Catherine showed irritation. “However can we solve cases if people don’t give us the facts?”

“You must be used to it.”

She said that being used to something wrong didn’t make it right. The starchy disapproval common to her profession had surfaced briefly. Never forget, I told myself, that the inner crime fighter is always there, always on duty, and always part of her. She shook herself free of the moment and made a visible gear change back to a lighter approach.

“OK.” She nodded. “So Doctor Force has his tape back. Fine. So who squirted anesthetic at the Stukelys and took their TVs, and who ransacked your own house, and beat you up last night? And I don’t really understand how this boy Victor got involved.”

“I can’t answer everything, but think Rose.”

“Pink?”

“Rose. She is Ed Payne’s daughter, and Victor’s aunt. She’s sharp-featured, sharp-tongued, and I think is on the edge of criminal. She jumps a bit to conclusions, and she’s all the more dangerous for that.”

“For instance?”

“For instance... I’d guess it was she who stole all the videotapes in Bon-Bon’s house and mine because they could possibly have been mixed up with the one I brought from the racetrack.”

“But heavens!” Catherine exclaimed. “Tapes do so easily get mixed up.”

“Rose probably thought so too. I would think it likely that Rose chatters to her sister (Victor’s mother) quite a lot and I think it’s fairly certain that Victor did overhear her when she said she knew of a tape worth a fortune.”

If only Martin had explained what he was doing! There was too much guesswork, and definitely too much Rose.

Sighing, Catherine gave me back Victor’s printout and stood up, saying with apparent reluctance, “I have to go. I was so glad to find you here, but I’ve promised to be with my parents tonight.

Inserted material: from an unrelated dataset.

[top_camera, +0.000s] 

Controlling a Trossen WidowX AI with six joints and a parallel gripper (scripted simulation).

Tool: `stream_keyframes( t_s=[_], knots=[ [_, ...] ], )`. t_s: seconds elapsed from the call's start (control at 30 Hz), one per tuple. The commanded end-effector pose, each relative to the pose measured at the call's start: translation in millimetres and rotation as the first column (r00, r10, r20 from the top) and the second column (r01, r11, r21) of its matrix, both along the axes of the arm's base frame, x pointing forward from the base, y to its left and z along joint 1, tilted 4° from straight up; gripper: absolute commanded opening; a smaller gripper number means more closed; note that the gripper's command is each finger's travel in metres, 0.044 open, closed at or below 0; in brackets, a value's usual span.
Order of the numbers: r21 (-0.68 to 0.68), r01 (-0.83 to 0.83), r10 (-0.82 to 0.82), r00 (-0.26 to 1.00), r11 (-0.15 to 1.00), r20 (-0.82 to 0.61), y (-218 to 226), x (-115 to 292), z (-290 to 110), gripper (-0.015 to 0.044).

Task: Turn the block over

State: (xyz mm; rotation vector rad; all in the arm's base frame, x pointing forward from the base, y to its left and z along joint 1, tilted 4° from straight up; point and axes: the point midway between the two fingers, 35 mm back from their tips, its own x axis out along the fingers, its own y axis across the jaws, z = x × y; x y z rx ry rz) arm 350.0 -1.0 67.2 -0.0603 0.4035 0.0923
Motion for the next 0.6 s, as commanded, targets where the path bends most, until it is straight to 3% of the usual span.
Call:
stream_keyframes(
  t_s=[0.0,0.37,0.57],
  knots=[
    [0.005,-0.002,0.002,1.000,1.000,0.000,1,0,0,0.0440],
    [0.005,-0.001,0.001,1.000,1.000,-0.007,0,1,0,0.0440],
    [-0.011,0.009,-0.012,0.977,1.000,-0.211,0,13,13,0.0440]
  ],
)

I was wondering, though, if you by any chance want to go to your house now, then — um — you don’t need a license to ride pillion.”

She necessarily shed the police half of herself. I got on the bike and clasped her close around her waist, having more or less strapped on her spare helmet, which was too small and into wobble. We set off insecurely, but the bike had guts enough to take us both up the hills without stuttering, and she was laughing when she stopped by the weedy entrance to my drive.

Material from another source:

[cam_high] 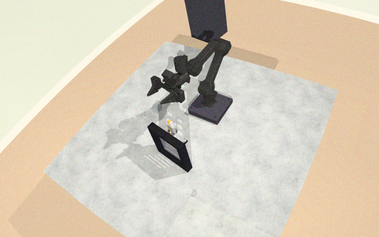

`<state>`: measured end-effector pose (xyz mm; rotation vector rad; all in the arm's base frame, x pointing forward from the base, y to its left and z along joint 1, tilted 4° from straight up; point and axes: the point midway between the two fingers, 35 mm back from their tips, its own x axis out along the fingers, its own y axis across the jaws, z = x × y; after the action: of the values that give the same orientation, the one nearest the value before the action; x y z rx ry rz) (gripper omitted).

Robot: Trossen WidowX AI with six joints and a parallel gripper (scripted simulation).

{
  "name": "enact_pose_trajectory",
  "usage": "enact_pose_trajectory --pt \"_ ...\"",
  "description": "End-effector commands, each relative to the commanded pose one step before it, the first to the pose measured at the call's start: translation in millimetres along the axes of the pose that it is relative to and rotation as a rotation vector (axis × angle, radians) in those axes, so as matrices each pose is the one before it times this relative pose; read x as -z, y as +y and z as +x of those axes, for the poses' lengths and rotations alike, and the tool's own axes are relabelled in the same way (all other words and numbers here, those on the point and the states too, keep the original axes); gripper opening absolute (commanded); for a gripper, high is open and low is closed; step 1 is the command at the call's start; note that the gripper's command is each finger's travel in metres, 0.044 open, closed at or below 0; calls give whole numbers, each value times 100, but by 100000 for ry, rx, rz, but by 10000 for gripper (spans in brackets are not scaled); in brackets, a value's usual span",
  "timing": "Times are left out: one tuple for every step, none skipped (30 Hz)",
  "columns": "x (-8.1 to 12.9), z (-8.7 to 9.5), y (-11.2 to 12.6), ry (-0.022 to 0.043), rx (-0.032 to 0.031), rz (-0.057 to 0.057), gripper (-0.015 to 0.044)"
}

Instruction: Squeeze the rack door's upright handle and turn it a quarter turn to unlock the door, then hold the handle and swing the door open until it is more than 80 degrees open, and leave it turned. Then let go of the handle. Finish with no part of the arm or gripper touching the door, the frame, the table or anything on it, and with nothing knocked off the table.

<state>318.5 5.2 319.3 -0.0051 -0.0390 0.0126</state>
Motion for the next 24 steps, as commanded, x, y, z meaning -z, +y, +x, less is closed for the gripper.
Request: enact_pose_trajectory --pt "33 46 5 391 -19 18 374" --pt "99 136 16 1173 -57 53 347" --pt "164 224 26 1956 -94 87 321" --pt "197 267 31 2372 -112 104 295" --pt "194 262 31 2373 -109 103 291" --pt "192 257 31 2373 -106 102 291" --pt "189 252 31 2373 -103 101 291" --pt "187 247 31 2374 -100 100 291" --pt "185 241 31 2374 -97 99 291" --pt "183 236 30 2374 -94 98 291" --pt "181 231 30 2374 -90 97 291" --pt "179 226 30 2375 -87 96 291" --pt "177 221 30 2376 -84 95 291" --pt "176 216 30 2376 -81 94 291" --pt "174 211 30 2376 -77 93 291" --pt "173 206 29 2377 -74 91 291" --pt "171 201 29 2377 -71 90 291" --pt "170 195 29 2377 -67 89 291" --pt "169 190 29 2378 -64 88 291" --pt "167 185 29 2378 -60 87 291" --pt "167 180 35 2380 -77 60 291" --pt "166 175 35 2381 -74 58 291" --pt "166 170 35 2382 -71 57 291" --pt "165 165 35 2382 -67 56 291"
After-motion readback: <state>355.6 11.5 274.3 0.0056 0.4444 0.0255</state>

I thanked her for the ride. She roared off still laughing. I was conscious of wishing that Worthington, or failing him, Tom Pigeon and his Dobermans, were by my side, but there were no thorny briar Roses lying in wait this time. When I unlocked a side door and let myself in, it seemed that the house gave back in peace the years the Logan family had prospered there, father, mother and two sons, each in a different way. I was the only one left, and with its ten rooms still filled with sharp memories, I’d made no move to find a smaller or more suitable lair. One day, perhaps. Meanwhile the house felt like home in all senses: home to me, the home of all who’d lived there.

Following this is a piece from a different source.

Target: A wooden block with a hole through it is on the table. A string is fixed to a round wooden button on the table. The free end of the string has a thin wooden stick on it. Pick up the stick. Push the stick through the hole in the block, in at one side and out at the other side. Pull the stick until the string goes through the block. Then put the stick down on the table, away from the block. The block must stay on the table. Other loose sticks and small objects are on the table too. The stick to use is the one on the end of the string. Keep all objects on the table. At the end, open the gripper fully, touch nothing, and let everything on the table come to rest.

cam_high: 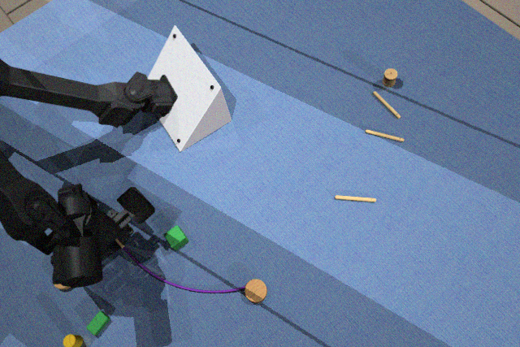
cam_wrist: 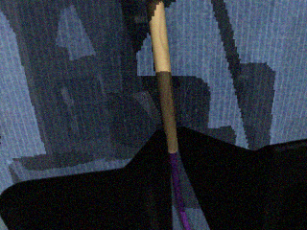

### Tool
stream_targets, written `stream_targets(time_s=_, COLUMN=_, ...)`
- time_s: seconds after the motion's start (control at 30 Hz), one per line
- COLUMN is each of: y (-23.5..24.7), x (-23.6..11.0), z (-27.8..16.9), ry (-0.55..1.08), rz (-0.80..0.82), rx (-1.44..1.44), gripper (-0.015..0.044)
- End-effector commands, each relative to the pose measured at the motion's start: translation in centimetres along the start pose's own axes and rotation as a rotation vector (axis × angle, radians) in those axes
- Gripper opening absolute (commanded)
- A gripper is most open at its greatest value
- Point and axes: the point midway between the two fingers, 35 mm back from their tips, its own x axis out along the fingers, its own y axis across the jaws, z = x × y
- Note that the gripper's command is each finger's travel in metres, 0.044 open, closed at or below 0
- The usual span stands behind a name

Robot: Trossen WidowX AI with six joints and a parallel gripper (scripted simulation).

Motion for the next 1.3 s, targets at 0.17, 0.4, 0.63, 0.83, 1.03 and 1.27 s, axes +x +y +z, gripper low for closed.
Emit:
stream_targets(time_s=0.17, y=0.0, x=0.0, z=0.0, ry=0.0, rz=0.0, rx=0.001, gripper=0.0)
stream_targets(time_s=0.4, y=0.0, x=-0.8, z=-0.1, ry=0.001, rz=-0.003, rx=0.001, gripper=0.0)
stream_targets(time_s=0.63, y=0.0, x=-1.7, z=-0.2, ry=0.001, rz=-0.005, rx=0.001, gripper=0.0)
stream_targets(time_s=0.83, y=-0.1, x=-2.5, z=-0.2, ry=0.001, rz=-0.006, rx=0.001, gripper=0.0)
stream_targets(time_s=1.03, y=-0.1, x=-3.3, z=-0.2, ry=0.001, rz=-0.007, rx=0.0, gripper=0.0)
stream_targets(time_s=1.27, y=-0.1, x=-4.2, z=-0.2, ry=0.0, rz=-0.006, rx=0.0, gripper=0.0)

I walked deliberately through all the rooms thinking of Catherine, wondering both if she would like the place, and whether the house would accept her in return. Once in the past the house had delivered a definite thumbs-down, and once I’d been given an ultimatum to smother the pale plain walls with brightly patterned paper as a condition of marriage, but to the horror of her family I’d backed out of the whole deal, and as a result, I now used the house as arbiter and had disentangled myself from a later young woman who’d begun to refer to her and me as “an item” and to reply to questions as “we.” We think.